Kiran Jagannath agreed with the need to reduce complexity and stressed the fact that data volume and complexity are increasing at an unprecedented pace. Most organizations today are struggling to not just store, and integrate data across silos, but also analyze it effectively for intelligent, usable insights. Leveraging data effectively is crucial for wealth management. He gave the example of a leading private bank in India that was finding it difficult to collect data from internal and external systems and then process it for meaningful insights. AWS worked with the bank to create scalable data warehouses and bottomless data lakes. Services like AWS Glue were then used to bring all the data together, move and replicate it across multiple data stores. Once this was in place, Amazon Athena was deployed to process and analyze the data and derive usable insights. The bank was able to analyze data in real time and use the insights to build a consistent experience across channels. Cross-selling and upselling were based on customer behavior and deduced from real-time transactional data on their credit cards. The bank was able to reduce fraud and improve customer experience substantially.

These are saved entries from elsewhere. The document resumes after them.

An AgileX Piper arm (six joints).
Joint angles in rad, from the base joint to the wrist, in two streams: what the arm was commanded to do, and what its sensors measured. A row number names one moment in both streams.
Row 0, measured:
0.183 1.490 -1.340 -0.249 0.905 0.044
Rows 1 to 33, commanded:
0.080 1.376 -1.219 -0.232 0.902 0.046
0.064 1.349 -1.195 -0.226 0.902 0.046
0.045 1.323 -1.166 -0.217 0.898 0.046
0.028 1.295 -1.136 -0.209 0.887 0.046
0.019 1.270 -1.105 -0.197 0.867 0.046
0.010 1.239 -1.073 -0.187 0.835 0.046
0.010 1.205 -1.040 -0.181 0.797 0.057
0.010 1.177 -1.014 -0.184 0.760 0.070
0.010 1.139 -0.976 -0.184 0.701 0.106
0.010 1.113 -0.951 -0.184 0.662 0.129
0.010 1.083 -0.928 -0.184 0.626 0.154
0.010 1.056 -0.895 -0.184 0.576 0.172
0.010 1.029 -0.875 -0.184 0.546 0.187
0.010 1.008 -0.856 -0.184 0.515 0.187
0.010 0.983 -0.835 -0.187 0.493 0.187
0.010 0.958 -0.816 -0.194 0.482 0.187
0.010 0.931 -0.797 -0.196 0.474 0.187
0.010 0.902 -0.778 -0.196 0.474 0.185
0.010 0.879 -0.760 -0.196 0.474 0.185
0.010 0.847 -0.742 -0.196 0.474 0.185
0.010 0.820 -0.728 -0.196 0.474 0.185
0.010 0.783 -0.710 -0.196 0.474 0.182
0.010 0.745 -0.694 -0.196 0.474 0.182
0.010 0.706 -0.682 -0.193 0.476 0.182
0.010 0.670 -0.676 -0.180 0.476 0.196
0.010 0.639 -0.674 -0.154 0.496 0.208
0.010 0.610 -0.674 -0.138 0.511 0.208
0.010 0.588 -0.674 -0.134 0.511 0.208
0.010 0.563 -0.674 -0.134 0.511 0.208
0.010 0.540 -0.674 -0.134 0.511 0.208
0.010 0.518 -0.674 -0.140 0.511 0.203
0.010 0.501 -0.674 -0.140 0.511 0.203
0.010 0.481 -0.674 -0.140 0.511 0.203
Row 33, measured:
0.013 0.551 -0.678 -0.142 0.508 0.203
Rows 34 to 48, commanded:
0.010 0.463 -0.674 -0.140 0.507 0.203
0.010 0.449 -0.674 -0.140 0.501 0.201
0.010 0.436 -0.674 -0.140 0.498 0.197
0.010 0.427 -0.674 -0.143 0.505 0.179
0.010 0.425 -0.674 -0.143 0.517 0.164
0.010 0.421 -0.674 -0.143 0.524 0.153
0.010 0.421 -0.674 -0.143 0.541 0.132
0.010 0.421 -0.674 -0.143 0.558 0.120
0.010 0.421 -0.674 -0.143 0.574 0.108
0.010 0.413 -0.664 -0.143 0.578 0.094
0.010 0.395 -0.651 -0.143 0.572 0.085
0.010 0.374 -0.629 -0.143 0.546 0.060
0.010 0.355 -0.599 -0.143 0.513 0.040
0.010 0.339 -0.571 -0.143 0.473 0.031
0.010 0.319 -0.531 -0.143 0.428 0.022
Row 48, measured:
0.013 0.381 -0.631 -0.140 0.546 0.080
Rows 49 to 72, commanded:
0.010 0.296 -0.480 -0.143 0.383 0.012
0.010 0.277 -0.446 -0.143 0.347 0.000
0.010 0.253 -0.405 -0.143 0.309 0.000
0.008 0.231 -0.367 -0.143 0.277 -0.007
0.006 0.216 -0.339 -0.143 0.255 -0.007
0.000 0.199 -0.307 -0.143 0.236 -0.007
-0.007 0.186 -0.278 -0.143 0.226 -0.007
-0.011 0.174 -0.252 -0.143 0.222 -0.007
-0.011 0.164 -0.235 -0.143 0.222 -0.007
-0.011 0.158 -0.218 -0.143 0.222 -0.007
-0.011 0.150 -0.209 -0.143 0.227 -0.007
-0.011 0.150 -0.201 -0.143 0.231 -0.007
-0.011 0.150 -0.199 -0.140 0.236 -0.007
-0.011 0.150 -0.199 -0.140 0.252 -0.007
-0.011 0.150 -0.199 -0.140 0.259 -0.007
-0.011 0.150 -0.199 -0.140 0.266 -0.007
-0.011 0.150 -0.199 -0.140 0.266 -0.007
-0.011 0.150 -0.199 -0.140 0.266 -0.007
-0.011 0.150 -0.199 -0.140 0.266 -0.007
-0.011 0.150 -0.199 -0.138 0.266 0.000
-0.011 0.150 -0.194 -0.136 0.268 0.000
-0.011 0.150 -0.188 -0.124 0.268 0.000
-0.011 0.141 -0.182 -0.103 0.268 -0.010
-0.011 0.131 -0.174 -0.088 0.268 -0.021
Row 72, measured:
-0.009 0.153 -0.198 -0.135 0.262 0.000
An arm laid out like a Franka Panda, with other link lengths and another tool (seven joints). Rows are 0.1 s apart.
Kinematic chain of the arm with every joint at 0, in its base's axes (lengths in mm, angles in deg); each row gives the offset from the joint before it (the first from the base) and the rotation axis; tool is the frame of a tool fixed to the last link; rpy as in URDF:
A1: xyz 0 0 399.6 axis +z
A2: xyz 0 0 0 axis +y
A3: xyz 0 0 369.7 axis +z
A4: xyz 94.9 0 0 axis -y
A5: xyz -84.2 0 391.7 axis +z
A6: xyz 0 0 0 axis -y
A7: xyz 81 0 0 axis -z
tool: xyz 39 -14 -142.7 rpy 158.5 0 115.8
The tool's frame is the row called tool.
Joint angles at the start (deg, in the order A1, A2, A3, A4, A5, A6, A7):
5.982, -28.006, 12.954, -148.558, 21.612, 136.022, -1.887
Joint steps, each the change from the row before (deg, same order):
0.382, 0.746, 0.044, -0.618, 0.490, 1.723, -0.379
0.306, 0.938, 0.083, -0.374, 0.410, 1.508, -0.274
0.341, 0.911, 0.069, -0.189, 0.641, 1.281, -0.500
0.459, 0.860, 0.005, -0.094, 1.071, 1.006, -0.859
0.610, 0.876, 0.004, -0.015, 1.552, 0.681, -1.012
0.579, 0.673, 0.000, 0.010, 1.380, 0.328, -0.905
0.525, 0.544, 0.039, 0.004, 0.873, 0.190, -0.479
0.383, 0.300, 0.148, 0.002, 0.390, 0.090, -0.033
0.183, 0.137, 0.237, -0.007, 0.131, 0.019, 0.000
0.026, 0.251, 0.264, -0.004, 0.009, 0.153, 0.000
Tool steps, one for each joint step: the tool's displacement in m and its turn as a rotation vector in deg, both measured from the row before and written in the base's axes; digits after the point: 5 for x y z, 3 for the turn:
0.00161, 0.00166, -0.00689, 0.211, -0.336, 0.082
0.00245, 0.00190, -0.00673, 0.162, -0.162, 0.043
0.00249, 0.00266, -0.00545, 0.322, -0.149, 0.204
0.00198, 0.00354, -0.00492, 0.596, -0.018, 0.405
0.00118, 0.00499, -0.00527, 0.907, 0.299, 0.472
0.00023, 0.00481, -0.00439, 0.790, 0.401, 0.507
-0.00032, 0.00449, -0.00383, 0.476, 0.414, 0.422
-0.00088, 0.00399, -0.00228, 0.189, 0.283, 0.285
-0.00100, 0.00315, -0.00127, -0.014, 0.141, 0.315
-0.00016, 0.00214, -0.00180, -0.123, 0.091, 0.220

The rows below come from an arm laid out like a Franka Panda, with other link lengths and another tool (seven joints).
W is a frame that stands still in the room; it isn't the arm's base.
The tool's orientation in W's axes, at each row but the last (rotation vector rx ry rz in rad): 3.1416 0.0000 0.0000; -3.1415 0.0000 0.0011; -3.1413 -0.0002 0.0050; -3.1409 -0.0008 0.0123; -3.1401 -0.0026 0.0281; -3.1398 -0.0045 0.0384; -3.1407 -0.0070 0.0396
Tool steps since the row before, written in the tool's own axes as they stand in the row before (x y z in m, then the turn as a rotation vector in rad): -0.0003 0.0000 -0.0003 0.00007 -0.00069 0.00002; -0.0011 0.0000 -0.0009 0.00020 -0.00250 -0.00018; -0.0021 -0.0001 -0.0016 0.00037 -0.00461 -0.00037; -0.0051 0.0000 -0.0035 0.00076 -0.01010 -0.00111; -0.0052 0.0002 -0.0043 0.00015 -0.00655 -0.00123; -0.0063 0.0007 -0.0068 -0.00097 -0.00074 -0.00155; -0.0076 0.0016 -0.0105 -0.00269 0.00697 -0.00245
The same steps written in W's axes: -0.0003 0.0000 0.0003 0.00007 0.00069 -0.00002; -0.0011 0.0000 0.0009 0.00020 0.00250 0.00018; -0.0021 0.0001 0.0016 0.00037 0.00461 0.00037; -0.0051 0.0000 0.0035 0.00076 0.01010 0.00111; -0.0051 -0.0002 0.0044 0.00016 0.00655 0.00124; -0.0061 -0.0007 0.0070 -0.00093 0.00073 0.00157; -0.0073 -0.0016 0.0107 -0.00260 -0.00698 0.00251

Banks now must strike a balance between securing data, meeting customer expectations about tracking and traceability and ensuring compliance with regulations on pricing transparency. For example, regulators in Hong Kong and Singapore now demand proper controls and disclosures pertaining to pricing transparency and customer protection. Balancing all these requirements is not impossible if some changes are made. Banks need to establish better relationship-based pricing strategies and governance to establish a solid foundation that integrates pricing, compliance, and operating models. Unfortunately, many banks still make bare minimum investments in this area. Stop-gap solutions will not work anymore and strategic investments in state-of-the-art pricing software combined with process optimization can ensure effective revenue management and long-term profitability.
Digital class assets like cryptocurrency and NFTs are already seeing wide adoption and bring with them a whole new set of challenges. Volatility, unpredictability, and security are some of the concerns surrounding digital class assets. But these offer banks a good opportunity to deliver highly differentiated value propositions. This space is growing rapidly and going mainstream, but the pattern of growth and evolution is still fluid, and banks need to be able to observe and move quickly to capitalize on opportunities within this space. Technology will continue to play an important role in digital class asset management. And the role of technology will be to simplify and democratize new digital assets as they come in. The process of pricing governance will also change considerably. Earlier pricing would be decided by a pricing committee, and it was a time-consuming process that did not leave much scope for flexibility or agility. This approach will not work in the new era of digital class assets that exist, change, and evolve in real time. Clinton Abbot stressed the fact that banks must be able to quickly assess information and come up with relevant, personalized pricing in real time. Even seemingly irrelevant information can prove useful, he said, giving the example of a bank that used local weather information to deal with huge crowds at their branches by offering attractive relevant pricing discounts and offers.
Assets under Management (AuM) in the Asia Pacific are expected to double from USD 15. 1 trillion in 2017 to USD 29.6 trillion by 2025.1 But the truth is, only about 20 percent of the total wealth in this region has been tapped into by the wealth management industry.2 Majority of holdings in the region are still in the form of cash and deposits. Banks today are hard-pressed to drive profitability amidst increasing regulatory pressures and a lack of differentiated offerings. Right now, they must focus on delivering a highly differentiated proposition coupled with speed of advice, ability to respond swiftly to market opportunities and managing costs. Digital transformation journeys in banking hold the key to better wealth management practices and wealth maximization in high-net-worth markets like the Asia Pacific. Better data storage and handling to ensure trustworthy high-quality data coupled with quick real-time analysis for usable insights can unlock new possibilities for wealth managers in the coming years. Hyper-personalization in real time is what is moving the world and banks must work on delivering this effectively. At the same time, they must find effective ways to take people on this digital transformation journey – wealth managers, and customers alike.